→ **Task description**: In the records below, find the line with "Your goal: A" and repeat exactly every line from it through the line with "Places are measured". Pictures stay out.

→ **Supplied entries**:
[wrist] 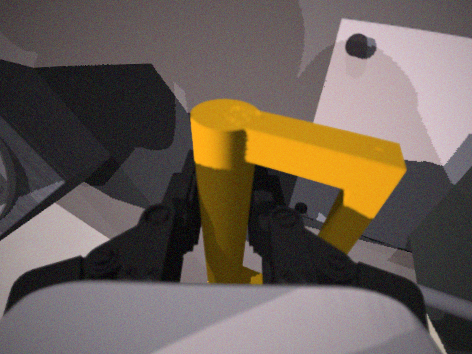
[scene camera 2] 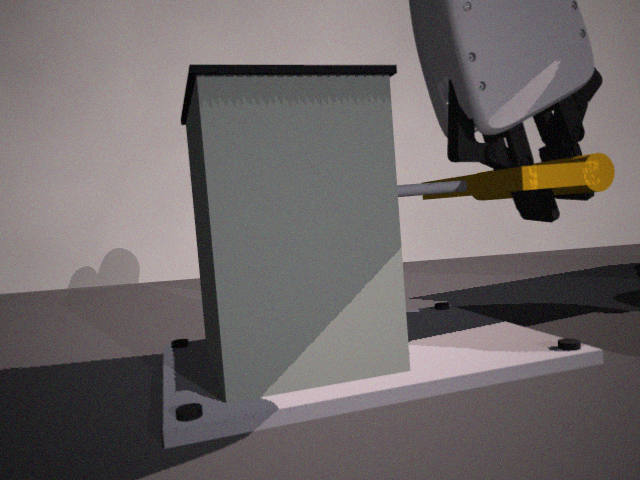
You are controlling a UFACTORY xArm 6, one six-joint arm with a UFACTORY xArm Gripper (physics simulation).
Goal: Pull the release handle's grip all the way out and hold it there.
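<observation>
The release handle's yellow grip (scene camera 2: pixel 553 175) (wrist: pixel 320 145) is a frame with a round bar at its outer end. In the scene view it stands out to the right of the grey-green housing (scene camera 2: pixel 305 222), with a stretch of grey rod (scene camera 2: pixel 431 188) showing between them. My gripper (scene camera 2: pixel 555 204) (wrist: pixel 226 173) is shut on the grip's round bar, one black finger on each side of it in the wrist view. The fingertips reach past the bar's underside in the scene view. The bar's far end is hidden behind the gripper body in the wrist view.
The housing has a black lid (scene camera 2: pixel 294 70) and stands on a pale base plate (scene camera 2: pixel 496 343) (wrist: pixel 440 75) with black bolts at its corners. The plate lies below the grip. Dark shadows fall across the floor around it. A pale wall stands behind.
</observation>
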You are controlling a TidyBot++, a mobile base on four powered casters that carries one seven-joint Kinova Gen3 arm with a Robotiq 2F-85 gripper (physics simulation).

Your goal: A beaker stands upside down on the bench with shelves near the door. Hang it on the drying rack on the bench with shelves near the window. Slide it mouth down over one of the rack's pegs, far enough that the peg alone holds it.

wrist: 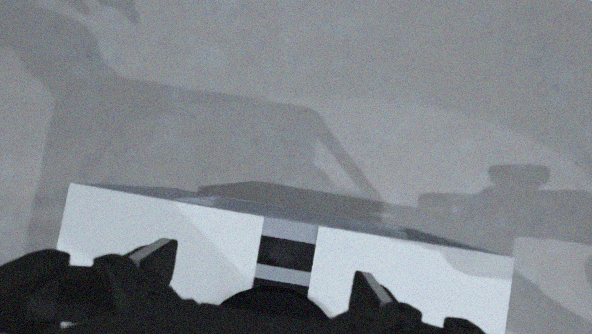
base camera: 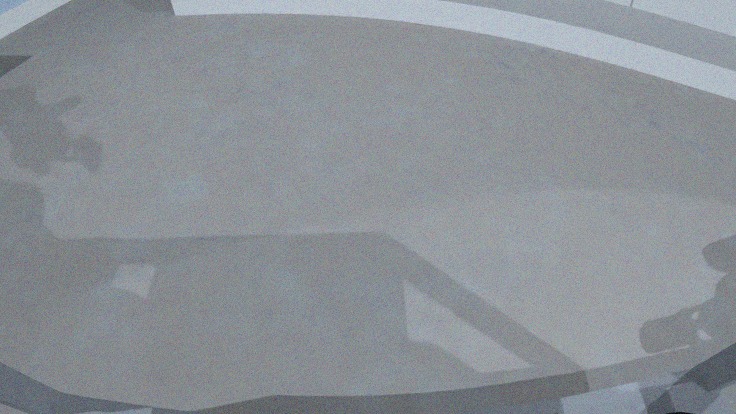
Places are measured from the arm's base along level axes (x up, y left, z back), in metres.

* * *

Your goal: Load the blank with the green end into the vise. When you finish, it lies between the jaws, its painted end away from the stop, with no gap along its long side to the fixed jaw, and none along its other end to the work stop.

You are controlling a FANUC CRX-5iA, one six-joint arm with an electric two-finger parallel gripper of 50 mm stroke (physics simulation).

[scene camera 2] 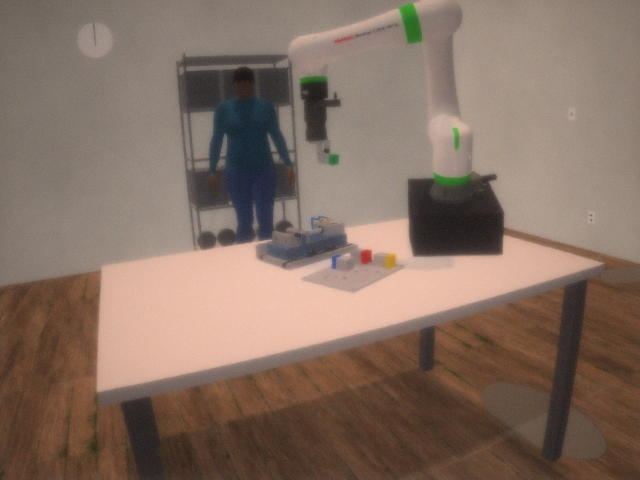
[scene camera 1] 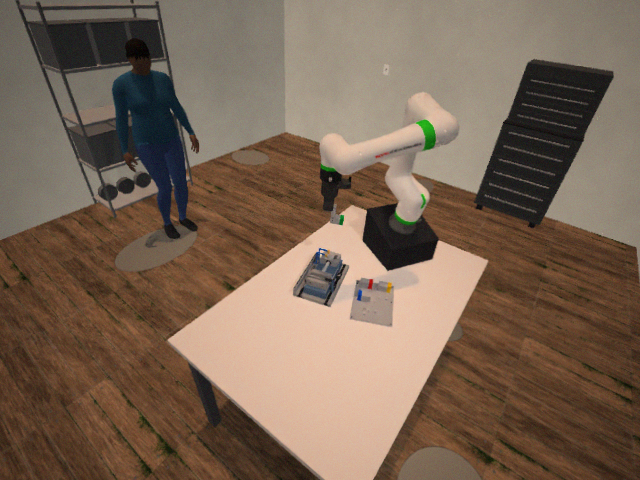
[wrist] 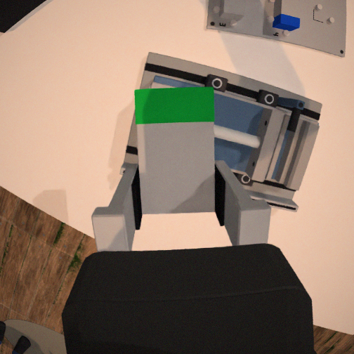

→ **Answer below**:
Your goal: A beaker stands upside down on the bench with shelves near the door. Hang it on the drying rack on the bench with shelves near the window. Slide it mouth down over one of the rack's pegs, far enough that the peg alone holds it.

wrist: 
base camera: 
Places are measured from the arm's base along level axes (x up, y left, z back), in metres.

No more output is required for the exercise.